Auch der sehr niedrige Grenzwert ist in sehr vielen Fällen ein Problem. Wir müssen beides angehen.

Warum passiert da nix?

Ihr habt jetzt so viele Berichte und, was noch viel wichtiger ist, so viele Beweise dafür, dass eine gewisse Gruppe innerhalb unserer Gesellschaft diskriminiert wird. Und das auch noch von Rechtswegen her.

Es sind doch so viele Polizisten oder ehemalige, so viele Anwälte und Richter, die sich zu diesem Thema zu unseren Gunsten äußern und ganz klar aufzeigen, dass wir diskirminiert werden.

Dann frage ich mich aber warum es dann nicht eine riesige Klagewelle gibt?
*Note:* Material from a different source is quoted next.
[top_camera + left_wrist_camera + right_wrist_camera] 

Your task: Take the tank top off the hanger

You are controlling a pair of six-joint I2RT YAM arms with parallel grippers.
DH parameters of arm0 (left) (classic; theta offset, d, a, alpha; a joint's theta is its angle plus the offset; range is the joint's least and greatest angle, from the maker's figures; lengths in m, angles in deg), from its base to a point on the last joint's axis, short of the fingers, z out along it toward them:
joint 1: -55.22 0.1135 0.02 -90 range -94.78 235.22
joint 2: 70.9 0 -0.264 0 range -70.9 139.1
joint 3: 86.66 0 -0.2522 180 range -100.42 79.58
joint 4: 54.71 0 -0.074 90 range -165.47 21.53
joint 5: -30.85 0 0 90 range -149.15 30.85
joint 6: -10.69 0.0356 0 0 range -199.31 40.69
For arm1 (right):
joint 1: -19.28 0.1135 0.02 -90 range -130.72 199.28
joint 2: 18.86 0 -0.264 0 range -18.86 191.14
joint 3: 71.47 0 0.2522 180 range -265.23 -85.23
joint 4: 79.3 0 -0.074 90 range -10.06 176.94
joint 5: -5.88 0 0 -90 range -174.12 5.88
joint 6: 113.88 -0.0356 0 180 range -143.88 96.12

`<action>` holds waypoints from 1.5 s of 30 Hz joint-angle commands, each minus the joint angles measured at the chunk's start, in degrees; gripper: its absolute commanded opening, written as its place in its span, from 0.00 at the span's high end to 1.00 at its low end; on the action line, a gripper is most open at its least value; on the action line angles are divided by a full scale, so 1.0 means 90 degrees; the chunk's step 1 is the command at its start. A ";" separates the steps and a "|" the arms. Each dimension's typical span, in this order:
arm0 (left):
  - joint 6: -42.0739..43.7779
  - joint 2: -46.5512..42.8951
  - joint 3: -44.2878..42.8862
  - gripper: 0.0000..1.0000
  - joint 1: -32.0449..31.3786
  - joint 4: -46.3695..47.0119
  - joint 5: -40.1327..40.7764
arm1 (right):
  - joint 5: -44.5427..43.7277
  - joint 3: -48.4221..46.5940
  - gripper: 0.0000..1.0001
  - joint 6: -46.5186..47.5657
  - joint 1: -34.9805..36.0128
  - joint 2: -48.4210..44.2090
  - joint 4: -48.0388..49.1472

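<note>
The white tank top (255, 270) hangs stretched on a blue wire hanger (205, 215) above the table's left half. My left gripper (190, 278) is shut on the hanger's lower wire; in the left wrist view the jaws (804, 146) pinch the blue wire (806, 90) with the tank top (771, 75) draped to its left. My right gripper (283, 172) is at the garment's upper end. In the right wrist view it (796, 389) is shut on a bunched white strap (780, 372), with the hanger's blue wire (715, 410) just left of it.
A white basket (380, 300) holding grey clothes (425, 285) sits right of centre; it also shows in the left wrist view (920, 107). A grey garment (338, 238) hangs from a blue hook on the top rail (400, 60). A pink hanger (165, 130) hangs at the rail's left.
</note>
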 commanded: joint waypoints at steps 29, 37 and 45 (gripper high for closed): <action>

Eine Sammelklage? Wir haben doch genug judikative Power in unseren Reihen, wir haben doch genügend Geschädigte und Diskkriminierte.

Warum wird der Staat, die Länder, die Richter die die Urteile sprechen etc nicht von uns verklagt?

Können wir das am Ende rein rechtlich gar nicht? Wenn dem so ist, läuft hier extreme was quer in diesem Land und wir leben nur in einer Schein-Demokratie.

Oder traut sich keiner von den Juristen und Polizisten?
Das sich kein Konsument traut ist schon klar. Am Ende muss der ja dafür, dass er weiterhin zugibt Konsument zu sein auch noch ins Gefängnis.

Wie kann das alles nur sein?
Warum müssen wir uns das alles eigentlich gefallen lassen?
Und warum ist tatsächlich niemand aus der Politk da, der für uns wirklich einsteht?

Du informierst dich scheinbar nicht oder? :D *nicht böse gemeint*
Kurzfassung:
Grüne für Legalisierung
FDP für Legalisierung
Linke für Legalisierung
SPD fast 50/50 dafür/dagegen
CDU schmeißt sich auf denn Boden schreit: Nein Nein Nein Nein. Und schreit ein paar lange wiederlegte oder frei erfundene Argumente durch die Gegend.